Fitting party mmmmmmmmmmmm Now that gives me an idea :wink: :wink: :wink: 
(and this time I will not leave the packaging around but will destroy all the evidence by eating it :lol: :lol: )

Keith


----------



## LC1962 (Oct 6, 2005)

Nice seats Keith! 

You'll need a bloomin' big jiffy bag to get them sent :wink: 

:lol: :lol:


----------



## 99181 (May 12, 2006)

Fitting party mmmmmmmmmmmm Now that gives me an idea :wink: :wink: :wink: 
(and this time I will not leave the packaging around but will destroy all the evidence by eating it :lol: :lol: )

Keith[/quote]

fitting party  ill not need to bring a cup then!!!! :lol:


----------



## 88927 (May 10, 2005)

Ok guys, the seats have landed.....
My Chrysler Grand Voyager is now full of grey leather seats in plastic bags :lol: :lol: :lol: 
I will start the fitting tomorrow morning and hope that the "standard 8 x 11 bolt pattern" really is standard so that my seat bases fit without too much messing around.....
I will of course take evidential photos and leave them littered around this site for all to see :lol: :lol: :lol: 

I wish it was light so that I could get started :wink: :wink: 

Keith


----------



## artona (Jan 19, 2006)

its been light now for four hours so I assume they are all fitted LOL

stew


----------



## Snelly (Aug 20, 2005)

Wish he'd hurry up, I wanna see pictures.


----------



## gromett (May 9, 2005)

Come on Keith, get a move on. We all wanna see them fitted. :lol: :lol: :lol: 

Karl


----------



## 88927 (May 10, 2005)

OK all you impatient lot :lol: :lol: :lol: 
Here is a quick piccy of the seats fitted into Rocky!!!!
There are more in our album, so if you don't find pictures of motorhomes (or parts of them) to scary :lol: :lol: :lol: please feel free to take a look.
We think these seats look the business and love them......
Thanks for all your comments guys, see you all soon

Keith


----------



## LC1962 (Oct 6, 2005)

Super job Keith...they look the business!
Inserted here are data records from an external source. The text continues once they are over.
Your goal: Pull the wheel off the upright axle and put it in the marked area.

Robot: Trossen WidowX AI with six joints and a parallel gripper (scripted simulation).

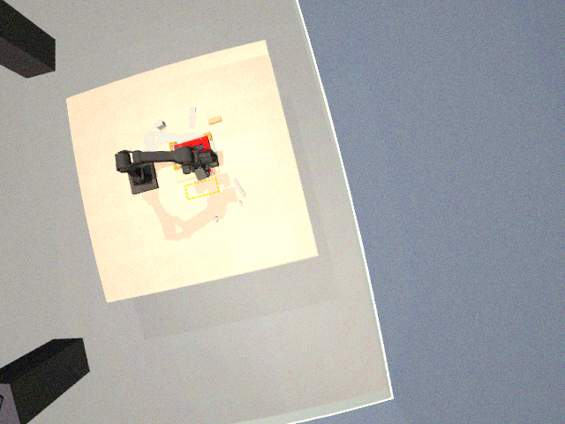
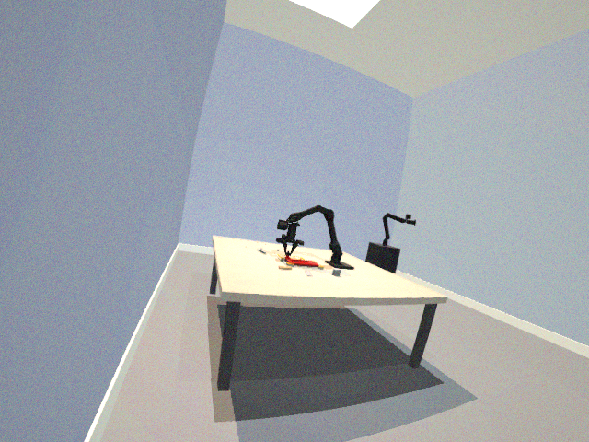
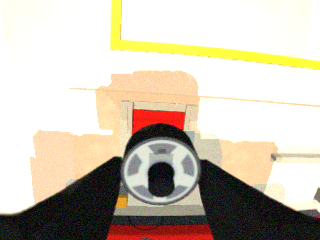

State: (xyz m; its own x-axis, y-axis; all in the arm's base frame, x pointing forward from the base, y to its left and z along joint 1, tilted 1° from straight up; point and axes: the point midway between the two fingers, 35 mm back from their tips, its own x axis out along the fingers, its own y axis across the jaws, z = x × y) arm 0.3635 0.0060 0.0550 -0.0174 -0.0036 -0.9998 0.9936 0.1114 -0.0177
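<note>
Now: gripper tip right at the wheel.
</note>
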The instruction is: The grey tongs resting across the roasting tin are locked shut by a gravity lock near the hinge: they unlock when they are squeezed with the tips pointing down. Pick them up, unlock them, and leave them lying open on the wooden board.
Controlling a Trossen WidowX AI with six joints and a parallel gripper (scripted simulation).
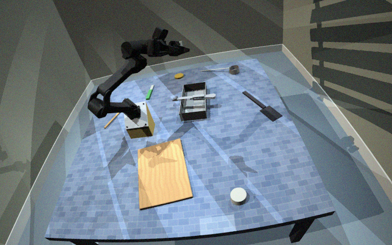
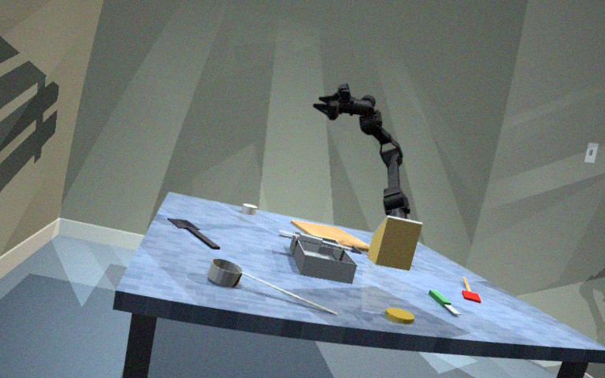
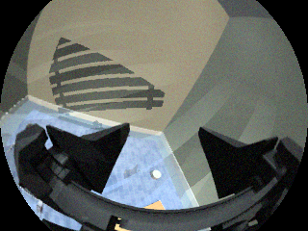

So when is the new fitted kitchen and jacuzzi bathroom arriving? :lol: :lol: 

Seriously though...they do look good! :wink:


----------



## Scotjimland (May 23, 2005)

LC1962 said:


> Super job Keith...they look the business!
> 
> So when is the new fitted kitchen and jacuzzi bathroom arriving? :lol: :lol:
> 
> Seriously though...they do look good! :wink:


Yip, I agree, they look just the job Keith.. what's the next spend.. ?


----------



## shortcircuit (Mar 19, 2006)

They look real cool
Can you please post the site you got them from


----------



## Sundial (May 11, 2005)

*the new front seats*

What a good buy they were Keith! What next? I will have to have a good look next time we meet up. Hope you are all OK.  
Sundial


----------



## beyondajoke (Jun 24, 2005)

Hi Kieth,

They really do look the dogs, we like them a lot...I want I want I want..


Harold And Susan


----------



## 88927 (May 10, 2005)

Thanks all for your kind comments, we think they are awesome :lol: :lol: :lol: 
We got them from an ebay store in the USA, and had them shipped over here.
Don't think they would fit in your Kon Tiki Harold, you might have to get an RV first mate :lol: :lol: 
What's next??? Well....................... I just got a pair of Hadley air horns... Tried them out with my workshop compressor and all the neighbours jumped out of their houses to see what was going on, so I think I shall be looking for a decent 12V compressor, tank and air switch next :roll: :roll: :roll: Never ends does it???? :lol: :lol: :lol: 
If anyone can help me out with the air horn bits please let me know, many thanks again....

Keith


----------



## LC1962 (Oct 6, 2005)

You could try here :lol: :lol: :lol: 
www.ebay.com :lol:


----------